Polymerization kinetics of wild-type ParF and ParF^H. A, sedimentation assays in which proteins (4–8 μm) were incubated in the absence (−) or presence (2 mm) of nucleotides for 10 min at 30 °C, and the reactions were then centrifuged. In all, 100 and 33%, respectively, of the pellet (P) and supernatant (S) fractions were resolved on a 12% SDS gel and stained with Coomassie Blue. The percentages of ParF proteins detected in the pellet fractions are shown. B, polymerization of wild-type and mutated ParF proteins monitored by dynamic light scattering. Proteins (2 μm) were preincubated at 30 °C for 5 min, at which time ATP or ADP (500 μm) and MgCl₂ (5 mm) were added (arrows). The reactions were followed for a further 55 min.

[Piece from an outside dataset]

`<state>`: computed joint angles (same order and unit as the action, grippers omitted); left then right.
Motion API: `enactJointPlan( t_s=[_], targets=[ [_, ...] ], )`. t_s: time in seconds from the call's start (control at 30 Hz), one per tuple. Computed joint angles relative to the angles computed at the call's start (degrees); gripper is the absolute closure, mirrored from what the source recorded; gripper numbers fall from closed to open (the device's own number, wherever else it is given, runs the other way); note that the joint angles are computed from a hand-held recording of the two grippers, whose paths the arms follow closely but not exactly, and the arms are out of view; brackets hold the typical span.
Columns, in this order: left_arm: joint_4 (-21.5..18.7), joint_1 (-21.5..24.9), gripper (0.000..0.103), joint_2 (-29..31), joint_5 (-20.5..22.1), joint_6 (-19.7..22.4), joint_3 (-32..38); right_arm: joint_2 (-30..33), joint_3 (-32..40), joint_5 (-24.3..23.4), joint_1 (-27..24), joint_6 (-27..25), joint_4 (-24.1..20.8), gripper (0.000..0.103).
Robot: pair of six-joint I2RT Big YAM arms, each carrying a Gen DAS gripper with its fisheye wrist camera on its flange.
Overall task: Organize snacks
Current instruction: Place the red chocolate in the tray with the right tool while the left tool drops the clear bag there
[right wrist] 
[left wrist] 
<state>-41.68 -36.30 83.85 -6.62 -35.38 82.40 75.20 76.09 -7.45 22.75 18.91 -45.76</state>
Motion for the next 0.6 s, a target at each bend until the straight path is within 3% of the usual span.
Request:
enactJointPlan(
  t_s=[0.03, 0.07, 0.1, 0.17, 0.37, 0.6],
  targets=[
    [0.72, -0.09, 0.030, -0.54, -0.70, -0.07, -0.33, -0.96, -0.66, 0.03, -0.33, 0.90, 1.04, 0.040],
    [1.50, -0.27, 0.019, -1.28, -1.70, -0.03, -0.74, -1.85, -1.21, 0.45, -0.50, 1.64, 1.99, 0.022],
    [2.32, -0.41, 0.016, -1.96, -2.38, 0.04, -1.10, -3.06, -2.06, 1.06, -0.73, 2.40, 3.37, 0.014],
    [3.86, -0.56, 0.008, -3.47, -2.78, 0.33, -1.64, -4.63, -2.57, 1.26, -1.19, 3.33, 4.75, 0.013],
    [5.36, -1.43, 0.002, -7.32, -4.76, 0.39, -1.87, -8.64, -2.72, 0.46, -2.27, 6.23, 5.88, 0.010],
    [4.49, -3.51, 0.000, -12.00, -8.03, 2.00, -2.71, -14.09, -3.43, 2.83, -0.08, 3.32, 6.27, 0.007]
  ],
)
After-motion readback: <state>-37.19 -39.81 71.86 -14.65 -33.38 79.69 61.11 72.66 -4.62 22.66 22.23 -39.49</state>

The data in both panels are representative examples of experiments performed at least in duplicate with standard deviations ± 10%.

FIGURE 6.

Nucleotide binding elicits different polymerization responses in wild-type ParF and ParF^H. Steps 1 and 2, ATP (red oval) induces ParF dimerization (step 1 and Ref. 29) that primes the protein for polymerization (step 2 and Ref. 15). Step 3, ParF^H mutations mimic the effect of ATP binding (step 3), so that the protein is more prone to autopolymerization (step 4). Steps 5 and 6, in contrast, nucleotide binding by ParF^H causes a conformational change (step 5) that locks the protein into a configuration that is refractory to polymerization (step 6).